Comment on this article

  • Mary McDaniel
    Posted by Mary McDaniel, Arlington, Washington | Apr 04, 2008

    Thank you Bridget, this article was helpful to me. Mary McDaniel

  • Mark Silver
    Posted by Mark Silver, Portland, Oregon | Apr 04, 2008

    This is right on, Bridget. We've learned from bad mistakes in the past.

    One small thing we do is that for every dollar that comes into the business, 25% goes into a tax holding account, and another 20% goes into other accounts, like savings accounts.

    And then we spend out of what's left.

    The 20% for other accounts didn't used to be so high- I started with 5% when we were still struggling badly. But it's so nice to see that money add up month by month.

  • Bridget OBrien
    Posted by Bridget OBrien, Menlo Park, California | Apr 04, 2008

    Mary: I'm glad you found it helpful. Funny, how the simplest advice can sometimes be the hardest to follow. Good luck.

    Mark: If only we were all so disciplined (me included)! That's a great twist and a really smart idea...can't tell you how often I hear from new businesses that they didn't plan for tax time. Thanks for sharing one of your best practices.

  • Mark Silver
    Posted by Mark Silver, Portland, Oregon | Apr 04, 2008

    Believe me, it didn't come easy, especially when money was tight. But, as I started doing it, I gave myself permission to take money out.

    So, 25% went into a tax account, 5% went into savings, and then a week later, when bills were due, the savings account got raided, and we 'stole' some from the tax account.

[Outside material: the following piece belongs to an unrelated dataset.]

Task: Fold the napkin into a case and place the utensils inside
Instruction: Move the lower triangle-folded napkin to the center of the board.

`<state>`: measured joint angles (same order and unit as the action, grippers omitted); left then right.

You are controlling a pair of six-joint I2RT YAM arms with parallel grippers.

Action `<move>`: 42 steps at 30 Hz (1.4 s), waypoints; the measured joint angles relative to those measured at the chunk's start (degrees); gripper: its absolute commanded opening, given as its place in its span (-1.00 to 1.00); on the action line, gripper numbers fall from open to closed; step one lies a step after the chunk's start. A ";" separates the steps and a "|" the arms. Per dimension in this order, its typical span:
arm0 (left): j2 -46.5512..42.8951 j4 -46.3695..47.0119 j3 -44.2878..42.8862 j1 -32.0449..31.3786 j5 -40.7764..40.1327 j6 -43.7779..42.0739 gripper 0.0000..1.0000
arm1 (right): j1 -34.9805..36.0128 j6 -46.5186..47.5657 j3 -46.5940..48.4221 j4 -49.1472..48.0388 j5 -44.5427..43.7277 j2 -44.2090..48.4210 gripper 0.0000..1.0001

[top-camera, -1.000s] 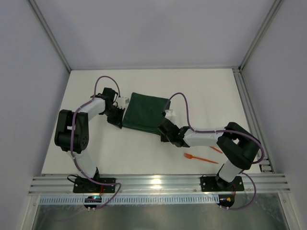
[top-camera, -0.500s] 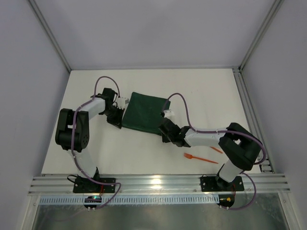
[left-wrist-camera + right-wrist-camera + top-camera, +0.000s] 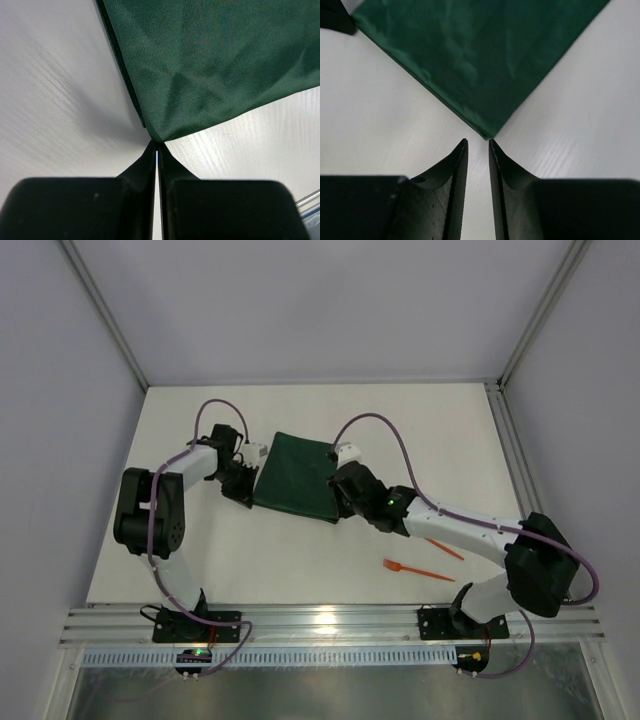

    But not as much as we put in.

    And so the tax account grew. And the same thing with the savings account. It came to where we were taking out, but not as much as we were putting in...

    But, until I started, we were always spending down to zero (and past it) on credit cards.

    One thing that has made an ENORMOUS difference in all of this, is online banking. I can go online, and in five minutes see what money has arrived in our account (nearly every dollar we earn comes through our merchant account through credit card charges), and just move it around to the proper accounts.

    I hope everyone here takes up a practice similar to this. This one practice will make a huge difference on your cash flow.

  • Molly Gordon
    Posted by Molly Gordon, Suquamish, Washington | Apr 10, 2008

    Online banking is second only to the online catalog for my local library in how much it has contributed to my life and biz. ;-)

    Like Mark, I regularly transfer money into reserves and savings, though, come to think of it, I was much more systematic about this in the early days. I used to set aside 10% of every thing that came in (I didn't need more than that for taxes at the time). It felt great.

    I also like the illustration of the heroine who sat with her books each night. Being on top of the numbers beats being surprised every time.

  • Paul Spafford
    Posted by Paul Spafford, Ottawa, Ontario Canada | Apr 11, 2008

    I do the same type of thing as Mark. I created a very simple Excel spreadsheet that I use for balancing my bank account, and always knowing how much disposable cash I have available after taxes, savings etc.

    I have uploaded a simplified copy of this spreadsheet -- with some sample data -- to my Web space, in case anyone is interested. I don't have time to include instructions, but maybe some day I'll take the time to write something up if anyone is interested.